# Shedding Eskie puppy



## eaticecream (Jul 27, 2012)

My American Eskimo is 14 weeks old and he's shedding a lot. After holding him for 5 mins, you will be covered in white fur. :doh: I wasn't expecting him to start shedding so early, but he has! He still has his puppy coat, so what type of brush/comb/deshedding tool do I use? I was not prepared for his shedding, so I have been using a normal rat tail human comb to comb him every day. Is it normal for a puppy to shed so much so young?


----------



## Donna5503 (Mar 13, 2009)

I know my Husky started to blow his coat early this year because of the weather. I would give your pup & nice bath in Furminator De-Shedding Shampoo, then towel dry, & brush her when fully dry with a furminator brush (lightly) - I also bought a rubber brush & I brush him daily (against the fur) to get some extra out. He's doing fine now.


----------



## Tankstar (Dec 30, 2006)

I would NOT use a furminator on a eskie. get a slicker, a undercoat rake and greyhound comb.


----------



## Kathyy (Jun 15, 2008)

Instead of waiting for your pup to dry to brush try brushing or combing every few minutes until pup is completely dry. Oodles of fuzz will fly in the transition between almost dry and dry. Agree about the furminator, use something else.


----------



## eaticecream (Jul 27, 2012)

Thanks for the replies! Unfortunately, my pup HATES baths! So, it's difficult bathe him often.. I've seen this "shedding blade" that looks like a thin serrated piece of metal looped around. Will that work on an American Eskimo? Also, I've noticed a powdery white residue on the comb after combing him out. Does anyone know what/why that might be?


----------



## mashlee08 (Feb 24, 2012)

You don't want to use anything that will cut his coat because after you have done it a few times and it grows back it will look uneven and horrible. Wetting him down with a towel or water bottle a bit and putting a rake to him would be pretty effective in getting that loose undercoat to come out, even dry with a slicker and a rake is better then a furminator. Bath and then a blast dry at a groomers and getting them to get his coat out would be most effective. Then it's easy to keep on top of it once they have got most of it out for you. Im not an expert so Groomers feel free to correct me if I'm wrong


----------



## eaticecream (Jul 27, 2012)

Wetting him down and brushing sounds like a good idea. Is a rake still a good idea? He is an American Eskimo puppy and he hasn't grown his adult coat yet, so basically he's all undercoat?


----------



## Graco22 (Jul 16, 2007)

eaticecream said:


> Thanks for the replies! Unfortunately, my pup HATES baths! So, it's difficult bathe him often.. I've seen this "shedding blade" that looks like a thin serrated piece of metal looped around. Will that work on an American Eskimo? Also, I've noticed a powdery white residue on the comb after combing him out. Does anyone know what/why that might be?

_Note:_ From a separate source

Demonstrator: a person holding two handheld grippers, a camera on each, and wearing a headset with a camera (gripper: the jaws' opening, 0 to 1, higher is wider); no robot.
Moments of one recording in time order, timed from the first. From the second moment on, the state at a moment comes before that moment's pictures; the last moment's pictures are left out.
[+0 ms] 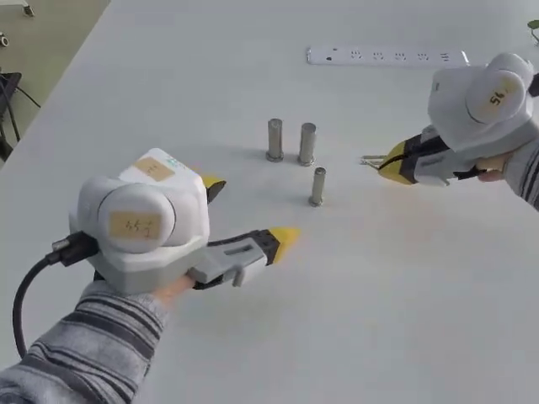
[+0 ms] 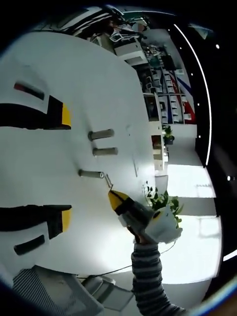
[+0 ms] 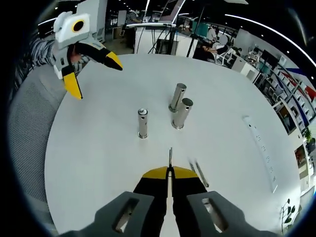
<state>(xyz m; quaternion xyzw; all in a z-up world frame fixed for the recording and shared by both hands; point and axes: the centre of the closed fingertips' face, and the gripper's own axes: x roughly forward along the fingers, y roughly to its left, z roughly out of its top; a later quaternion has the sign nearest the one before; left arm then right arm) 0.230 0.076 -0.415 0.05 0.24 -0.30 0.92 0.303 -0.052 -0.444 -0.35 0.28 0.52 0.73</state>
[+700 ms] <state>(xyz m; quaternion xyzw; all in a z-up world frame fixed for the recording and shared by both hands) 0.227 0.036 -0.394 -0.04 0.24 -0.35 0.90 0.241 0.001 -0.403 -0.44 0.14 0.58 0.67</state>
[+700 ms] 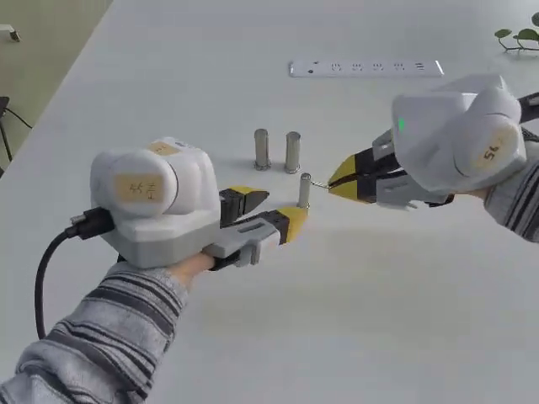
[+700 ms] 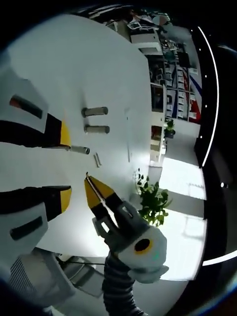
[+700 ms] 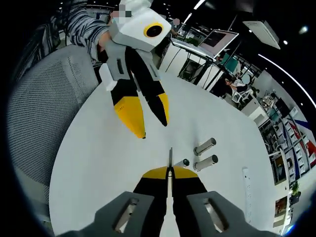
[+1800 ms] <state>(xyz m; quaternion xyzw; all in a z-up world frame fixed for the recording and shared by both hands) 0.218 0.018 -0.382 -0.13 0.24 -0.38 0.88 0.217 0.017 -0.392 -0.42 0.11 0.60 0.67</state>
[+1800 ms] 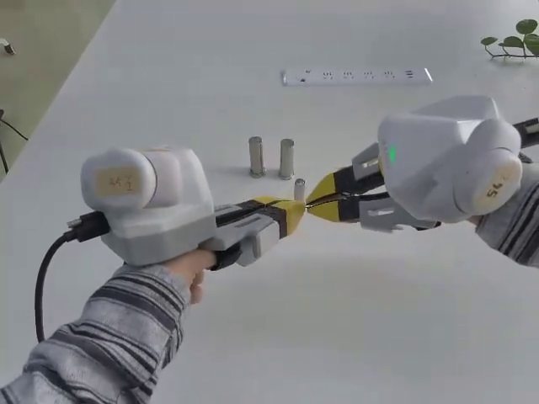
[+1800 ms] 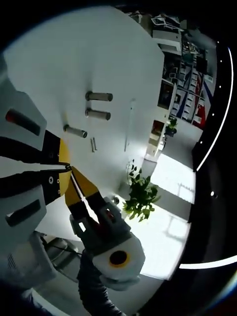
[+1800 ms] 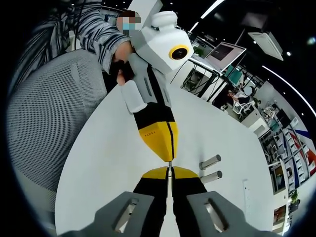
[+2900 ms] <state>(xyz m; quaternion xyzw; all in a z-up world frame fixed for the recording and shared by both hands) 0.178 0.011 -0.394 0.09 0.18 -0.53 0.82 0.174 0.011 -0.412 -0.09 0.29 0.65 0.69</state>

 Because he is difficult to bathe, means you should be bathing him every two weeks or more NOW while he is young and small. Its only going to get worse as he gets older. You must teach him acceptable behavior for bathing now, just as you would teach him anything else. He is going to shed year round, all his life. Using proper tools and keeping him clean and on a good diet will help, but you will always have white hair all over you.


----------



## Graco22 (Jul 16, 2007)

eaticecream said:


> Thanks for the replies! Unfortunately, my pup HATES baths! So, it's difficult bathe him often.. I've seen this "shedding blade" that looks like a thin serrated piece of metal looped around. Will that work on an American Eskimo? Also, I've noticed a powdery white residue on the comb after combing him out. Does anyone know what/why that might be?


And the white powdery residue is likely dander.


----------



## gingerkid (Jul 11, 2012)

Your pup is SUPER cute! There are ways to train cats to tolerate a bath, I imagine you can do the same with a puppy! I like this method - I imagine it would work for dogs since it is just desensitization, but maybe someone else has a better idea.

We also get the best results with Snowball by using an old yogurt container to get him wet and rinse him (instead of the shower head/sprayer). If you don't already have one, I highly recommend a non-slip rubber tub mat, even if you only use it when you bathe the dog. They're relatively cheap (<$10), prevent the dog from sliding around, and make it feel more secure in the tub.



> Thanks for the replies! Unfortunately, my pup HATES baths! So, it's difficult bathe him often.. I've seen this "shedding blade" that looks like a thin serrated piece of metal looped around.


We were recommended one of those for our eskie, along with an undercoat rake, a wide-toothed comb and a slicker brush.


----------